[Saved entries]
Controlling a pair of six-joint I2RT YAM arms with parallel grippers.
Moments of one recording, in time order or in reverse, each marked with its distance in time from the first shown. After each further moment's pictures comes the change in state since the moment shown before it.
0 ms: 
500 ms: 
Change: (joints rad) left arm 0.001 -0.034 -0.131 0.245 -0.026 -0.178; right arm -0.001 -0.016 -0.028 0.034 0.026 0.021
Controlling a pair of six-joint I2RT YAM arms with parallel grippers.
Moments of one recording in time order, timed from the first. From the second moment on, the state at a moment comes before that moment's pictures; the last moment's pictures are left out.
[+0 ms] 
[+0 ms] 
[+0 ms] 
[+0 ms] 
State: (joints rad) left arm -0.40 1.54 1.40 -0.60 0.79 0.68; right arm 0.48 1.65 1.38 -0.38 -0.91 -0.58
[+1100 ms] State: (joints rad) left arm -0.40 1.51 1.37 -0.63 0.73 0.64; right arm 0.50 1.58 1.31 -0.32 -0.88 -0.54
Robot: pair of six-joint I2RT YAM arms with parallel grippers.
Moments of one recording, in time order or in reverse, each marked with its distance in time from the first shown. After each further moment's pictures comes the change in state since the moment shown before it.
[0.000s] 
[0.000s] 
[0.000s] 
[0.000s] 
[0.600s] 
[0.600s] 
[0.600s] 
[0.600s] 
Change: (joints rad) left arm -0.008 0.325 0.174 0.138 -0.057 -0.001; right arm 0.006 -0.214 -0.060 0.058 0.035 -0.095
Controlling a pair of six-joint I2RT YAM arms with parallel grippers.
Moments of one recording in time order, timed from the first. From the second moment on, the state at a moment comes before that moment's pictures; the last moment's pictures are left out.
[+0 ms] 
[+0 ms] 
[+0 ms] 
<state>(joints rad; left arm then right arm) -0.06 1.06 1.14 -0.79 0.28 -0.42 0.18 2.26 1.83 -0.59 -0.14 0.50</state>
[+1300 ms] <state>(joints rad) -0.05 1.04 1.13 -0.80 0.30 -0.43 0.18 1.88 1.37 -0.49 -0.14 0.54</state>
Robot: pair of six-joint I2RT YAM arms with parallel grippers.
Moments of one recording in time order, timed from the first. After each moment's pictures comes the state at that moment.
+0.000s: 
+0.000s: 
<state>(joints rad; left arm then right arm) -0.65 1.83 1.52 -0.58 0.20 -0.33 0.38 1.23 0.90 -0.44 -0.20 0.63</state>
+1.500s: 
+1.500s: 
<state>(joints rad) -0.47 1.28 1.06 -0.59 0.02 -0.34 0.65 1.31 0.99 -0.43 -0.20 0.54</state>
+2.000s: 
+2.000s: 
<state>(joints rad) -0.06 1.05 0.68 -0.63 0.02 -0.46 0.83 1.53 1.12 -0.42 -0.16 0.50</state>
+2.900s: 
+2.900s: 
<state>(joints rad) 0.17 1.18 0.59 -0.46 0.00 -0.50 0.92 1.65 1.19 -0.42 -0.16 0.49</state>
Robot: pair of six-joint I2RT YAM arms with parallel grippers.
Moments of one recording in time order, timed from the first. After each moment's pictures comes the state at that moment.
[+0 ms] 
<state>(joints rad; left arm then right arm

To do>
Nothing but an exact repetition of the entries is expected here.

Result>
Controlling a pair of six-joint I2RT YAM arms with parallel grippers.
Moments of one recording, in time order or in reverse, each marked with its distance in time from the first shown. After each further moment's pictures comes the change in state since the moment shown before it.
0 ms: 
500 ms: 
Change: (joints rad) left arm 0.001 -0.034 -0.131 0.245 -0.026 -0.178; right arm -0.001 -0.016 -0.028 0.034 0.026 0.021
Controlling a pair of six-joint I2RT YAM arms with parallel grippers.
Moments of one recording in time order, timed from the first. From the second moment on, the state at a moment comes before that moment's pictures; the last moment's pictures are left out.
[+0 ms] 
[+0 ms] 
[+0 ms] 
[+0 ms] 
State: (joints rad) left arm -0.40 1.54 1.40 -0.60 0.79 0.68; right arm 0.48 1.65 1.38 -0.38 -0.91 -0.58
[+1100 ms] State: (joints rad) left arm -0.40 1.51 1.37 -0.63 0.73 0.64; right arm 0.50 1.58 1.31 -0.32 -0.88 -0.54
Robot: pair of six-joint I2RT YAM arms with parallel grippers.
Moments of one recording, in time order or in reverse, each marked with its distance in time from the first shown. After each further moment's pictures comes the change in state since the moment shown before it.
[0.000s] 
[0.000s] 
[0.000s] 
[0.000s] 
[0.600s] 
[0.600s] 
[0.600s] 
[0.600s] 
Change: (joints rad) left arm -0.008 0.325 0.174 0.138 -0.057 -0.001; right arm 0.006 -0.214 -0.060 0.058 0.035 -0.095
Controlling a pair of six-joint I2RT YAM arms with parallel grippers.
Moments of one recording in time order, timed from the first. From the second moment on, the state at a moment comes before that moment's pictures; the last moment's pictures are left out.
[+0 ms] 
[+0 ms] 
[+0 ms] 
<state>(joints rad; left arm then right arm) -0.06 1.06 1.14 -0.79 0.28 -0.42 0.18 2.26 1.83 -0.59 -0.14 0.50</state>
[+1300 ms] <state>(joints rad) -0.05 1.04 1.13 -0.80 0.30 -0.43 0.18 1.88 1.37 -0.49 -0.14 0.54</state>
Robot: pair of six-joint I2RT YAM arms with parallel grippers.
Moments of one recording in time order, timed from the first. After each moment's pictures comes the state at that moment.
+0.000s: 
+0.000s: 
<state>(joints rad; left arm then right arm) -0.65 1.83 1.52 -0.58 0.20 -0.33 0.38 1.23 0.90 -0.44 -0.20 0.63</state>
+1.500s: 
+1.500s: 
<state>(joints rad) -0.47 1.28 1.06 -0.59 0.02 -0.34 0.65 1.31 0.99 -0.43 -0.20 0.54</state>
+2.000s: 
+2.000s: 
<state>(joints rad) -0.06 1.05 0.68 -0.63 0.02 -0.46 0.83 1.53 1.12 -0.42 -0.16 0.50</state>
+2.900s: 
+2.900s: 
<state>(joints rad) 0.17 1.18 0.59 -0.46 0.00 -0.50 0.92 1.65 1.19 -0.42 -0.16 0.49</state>
Robot: pair of six-joint I2RT YAM arms with parallel grippers.
Moments of one recording in time order, timed from the first. After each moment's pictures comes the state at that moment.
[+0 ms] 
<state>(joints rad; left arm then right arm

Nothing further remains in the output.